I covered the back and bottom of each box with paper from Tim Holtz, then used Tissue Tape to cover the edges of each box and to hold them all together. Since I wanted the hippos to shine and not the box, I painted the tissue tape with gold Paint Dabber to calm it down a bit. Then I added some ribbons in browns and golds from my stash to the edges.

I added a sticker by Rusty Pickle to the back of one box and a stamped image, colored with Copic Markers, to another. (I found the stamp on a scrapbook retreat. I told my husband it was a portrait of us!) They appear a bit cloudy in this photo … there was just something odd going on with the lighting.
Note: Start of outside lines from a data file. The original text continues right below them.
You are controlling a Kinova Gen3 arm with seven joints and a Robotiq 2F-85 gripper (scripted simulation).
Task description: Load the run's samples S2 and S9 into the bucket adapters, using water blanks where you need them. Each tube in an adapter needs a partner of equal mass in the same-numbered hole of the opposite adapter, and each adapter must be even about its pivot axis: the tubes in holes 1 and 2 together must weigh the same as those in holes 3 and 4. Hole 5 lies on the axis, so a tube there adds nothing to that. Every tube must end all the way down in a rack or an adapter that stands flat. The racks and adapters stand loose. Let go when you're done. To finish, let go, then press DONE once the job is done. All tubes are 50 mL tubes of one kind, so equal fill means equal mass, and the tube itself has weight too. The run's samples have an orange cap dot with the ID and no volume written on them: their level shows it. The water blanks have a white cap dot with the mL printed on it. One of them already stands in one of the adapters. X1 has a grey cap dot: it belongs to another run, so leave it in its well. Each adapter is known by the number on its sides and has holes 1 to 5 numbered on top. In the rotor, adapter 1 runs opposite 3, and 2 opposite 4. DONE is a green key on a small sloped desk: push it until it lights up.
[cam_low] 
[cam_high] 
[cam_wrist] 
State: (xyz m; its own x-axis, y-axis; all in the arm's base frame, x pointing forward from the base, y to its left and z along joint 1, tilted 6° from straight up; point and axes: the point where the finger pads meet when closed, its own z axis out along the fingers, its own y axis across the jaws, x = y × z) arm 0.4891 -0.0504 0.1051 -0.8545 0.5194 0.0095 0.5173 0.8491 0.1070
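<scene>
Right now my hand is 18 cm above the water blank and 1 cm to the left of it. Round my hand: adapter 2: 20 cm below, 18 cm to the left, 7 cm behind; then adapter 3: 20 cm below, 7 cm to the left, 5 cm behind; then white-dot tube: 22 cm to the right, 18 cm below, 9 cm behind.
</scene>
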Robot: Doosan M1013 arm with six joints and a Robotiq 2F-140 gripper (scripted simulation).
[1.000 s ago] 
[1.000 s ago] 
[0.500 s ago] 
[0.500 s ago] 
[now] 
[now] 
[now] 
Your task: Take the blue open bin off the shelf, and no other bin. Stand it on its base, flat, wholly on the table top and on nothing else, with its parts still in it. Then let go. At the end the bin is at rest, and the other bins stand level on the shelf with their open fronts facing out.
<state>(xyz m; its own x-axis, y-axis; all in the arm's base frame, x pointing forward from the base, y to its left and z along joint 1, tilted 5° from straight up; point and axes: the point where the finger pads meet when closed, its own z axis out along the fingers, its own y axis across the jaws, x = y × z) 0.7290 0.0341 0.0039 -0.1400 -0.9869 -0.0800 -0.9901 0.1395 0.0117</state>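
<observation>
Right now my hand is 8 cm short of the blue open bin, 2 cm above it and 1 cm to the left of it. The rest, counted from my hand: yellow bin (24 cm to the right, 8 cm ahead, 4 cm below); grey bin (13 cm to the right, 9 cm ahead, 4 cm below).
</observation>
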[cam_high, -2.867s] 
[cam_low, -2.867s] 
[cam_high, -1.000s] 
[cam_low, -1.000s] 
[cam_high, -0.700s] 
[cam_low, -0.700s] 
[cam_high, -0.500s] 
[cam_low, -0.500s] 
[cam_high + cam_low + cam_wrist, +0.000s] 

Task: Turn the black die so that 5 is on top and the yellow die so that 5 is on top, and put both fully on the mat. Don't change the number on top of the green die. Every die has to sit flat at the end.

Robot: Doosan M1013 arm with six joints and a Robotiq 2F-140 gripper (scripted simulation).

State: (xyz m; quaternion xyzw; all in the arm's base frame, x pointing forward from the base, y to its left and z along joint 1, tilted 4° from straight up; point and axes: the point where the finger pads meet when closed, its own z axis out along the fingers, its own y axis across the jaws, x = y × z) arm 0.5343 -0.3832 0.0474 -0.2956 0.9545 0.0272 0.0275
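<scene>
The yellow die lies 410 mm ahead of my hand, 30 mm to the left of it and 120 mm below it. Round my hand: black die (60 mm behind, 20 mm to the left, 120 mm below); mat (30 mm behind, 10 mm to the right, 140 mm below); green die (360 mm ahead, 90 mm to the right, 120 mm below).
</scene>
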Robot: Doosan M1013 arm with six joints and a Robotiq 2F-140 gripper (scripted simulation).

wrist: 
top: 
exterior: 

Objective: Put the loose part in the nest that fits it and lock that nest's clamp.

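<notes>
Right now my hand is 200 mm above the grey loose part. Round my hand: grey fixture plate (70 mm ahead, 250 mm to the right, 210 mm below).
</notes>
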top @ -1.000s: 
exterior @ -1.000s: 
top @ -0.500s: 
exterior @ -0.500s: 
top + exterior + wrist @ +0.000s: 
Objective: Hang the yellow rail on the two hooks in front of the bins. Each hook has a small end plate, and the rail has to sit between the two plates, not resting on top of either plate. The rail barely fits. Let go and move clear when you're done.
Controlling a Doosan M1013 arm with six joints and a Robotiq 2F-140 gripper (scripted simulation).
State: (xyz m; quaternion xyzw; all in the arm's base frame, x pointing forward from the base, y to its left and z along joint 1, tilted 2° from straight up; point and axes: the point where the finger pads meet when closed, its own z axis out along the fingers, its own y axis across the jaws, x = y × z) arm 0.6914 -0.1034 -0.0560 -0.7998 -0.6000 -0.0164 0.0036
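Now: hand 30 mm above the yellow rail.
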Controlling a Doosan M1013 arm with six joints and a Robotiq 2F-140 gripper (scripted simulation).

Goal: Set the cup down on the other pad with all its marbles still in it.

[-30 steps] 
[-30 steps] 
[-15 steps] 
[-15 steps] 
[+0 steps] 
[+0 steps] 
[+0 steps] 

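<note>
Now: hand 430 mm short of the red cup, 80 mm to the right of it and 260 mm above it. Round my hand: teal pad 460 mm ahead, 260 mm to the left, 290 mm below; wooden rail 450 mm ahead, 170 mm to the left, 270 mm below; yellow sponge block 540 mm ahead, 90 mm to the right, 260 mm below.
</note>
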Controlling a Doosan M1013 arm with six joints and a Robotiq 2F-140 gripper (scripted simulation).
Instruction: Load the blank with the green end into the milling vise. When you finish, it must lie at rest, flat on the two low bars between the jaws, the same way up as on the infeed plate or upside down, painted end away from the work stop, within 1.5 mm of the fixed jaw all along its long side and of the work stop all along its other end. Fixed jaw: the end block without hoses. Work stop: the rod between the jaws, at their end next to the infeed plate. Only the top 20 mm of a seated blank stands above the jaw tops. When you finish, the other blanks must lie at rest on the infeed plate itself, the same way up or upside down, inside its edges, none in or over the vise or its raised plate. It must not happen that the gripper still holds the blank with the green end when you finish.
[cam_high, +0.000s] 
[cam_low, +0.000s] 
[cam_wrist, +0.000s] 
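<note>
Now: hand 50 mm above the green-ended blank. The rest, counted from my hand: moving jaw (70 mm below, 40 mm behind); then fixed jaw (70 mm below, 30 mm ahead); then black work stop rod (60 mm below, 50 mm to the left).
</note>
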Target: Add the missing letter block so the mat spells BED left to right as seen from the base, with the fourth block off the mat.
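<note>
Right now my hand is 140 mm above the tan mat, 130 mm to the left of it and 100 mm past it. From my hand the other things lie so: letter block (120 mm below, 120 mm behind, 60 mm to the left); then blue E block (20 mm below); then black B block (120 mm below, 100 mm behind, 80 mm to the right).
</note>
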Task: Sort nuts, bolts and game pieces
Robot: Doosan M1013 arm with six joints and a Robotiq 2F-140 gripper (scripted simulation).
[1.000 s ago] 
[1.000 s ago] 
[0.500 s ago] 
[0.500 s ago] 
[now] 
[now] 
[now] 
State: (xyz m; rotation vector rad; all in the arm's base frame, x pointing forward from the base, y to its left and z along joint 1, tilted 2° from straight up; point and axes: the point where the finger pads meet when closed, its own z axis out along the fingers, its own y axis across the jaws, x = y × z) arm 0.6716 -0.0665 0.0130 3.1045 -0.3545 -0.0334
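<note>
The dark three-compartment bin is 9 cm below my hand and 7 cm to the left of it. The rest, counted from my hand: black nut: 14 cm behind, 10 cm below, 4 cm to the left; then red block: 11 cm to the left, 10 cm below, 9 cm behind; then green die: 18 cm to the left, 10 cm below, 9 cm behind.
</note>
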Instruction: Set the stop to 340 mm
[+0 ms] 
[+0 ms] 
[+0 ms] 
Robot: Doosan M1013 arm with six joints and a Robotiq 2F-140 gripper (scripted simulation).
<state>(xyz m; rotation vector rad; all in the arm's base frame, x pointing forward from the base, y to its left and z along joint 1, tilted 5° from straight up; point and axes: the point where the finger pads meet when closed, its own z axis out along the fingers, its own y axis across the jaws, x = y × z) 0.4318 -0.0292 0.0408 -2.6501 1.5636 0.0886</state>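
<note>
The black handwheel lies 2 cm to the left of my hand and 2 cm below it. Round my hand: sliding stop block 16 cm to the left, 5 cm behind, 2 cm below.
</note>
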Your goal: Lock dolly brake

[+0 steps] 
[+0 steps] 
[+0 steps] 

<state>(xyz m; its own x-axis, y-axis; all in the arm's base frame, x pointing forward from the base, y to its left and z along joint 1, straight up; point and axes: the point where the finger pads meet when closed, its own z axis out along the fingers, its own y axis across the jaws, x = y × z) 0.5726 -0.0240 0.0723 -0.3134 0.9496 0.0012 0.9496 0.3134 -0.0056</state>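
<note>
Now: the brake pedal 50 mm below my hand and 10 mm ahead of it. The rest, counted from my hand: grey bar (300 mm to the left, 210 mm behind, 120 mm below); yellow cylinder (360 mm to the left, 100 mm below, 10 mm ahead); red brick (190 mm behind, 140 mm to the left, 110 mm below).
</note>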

On several of them, I added Grungeboard leaves and flowers from one of the Tim Holtz kits. I colored them with Distress Inks and then used a homemade Perfect Pearls mist to cover the flowers.

For the background and sides of the box, I used Adirondack Color Wash in Sailboat Blue and Denim. The final effect reminds me of water.

I used Removeable Glue Dots to hold the hippos in place and put the box together. Then, I added feet, corners and a label — all Tim Holtz products (all attached with Art Glitter Designer Dries Clear glue). I thought it needed just a little more, so I added a few Prima flowers to the plastic front.

And now it is ready to go on my shelf!

Stickles Shelf

When you get more than a few of any one thing, you need a way to store it.

My latest obsession has been with Stickles and Distress Stickles by Ranger. While I don’t have all of the colors, I had enough that they needed a permanent home.

This was my solution …

I started with the mini-album shelf from KaiserCraft. I used Paint Dabbers from Ranger to paint the edges and paper from K & Company to cover the shelf.

Then, I took inspiration from Wendy Vecchi and Tim Holtz and decorated it with stamps, Grungepaper, Distress Ink and other embellishments.

This side features a Grungeboard keyhole from Tim Holtz. I painted it with Mica Gloss from JudiKins and used a Glaze pen to fill in the hole.

When I hung it over my desk, it made some other shelves look sad, so I covered a portion of them in coordinating paper. It’s so easy for me to get carried away!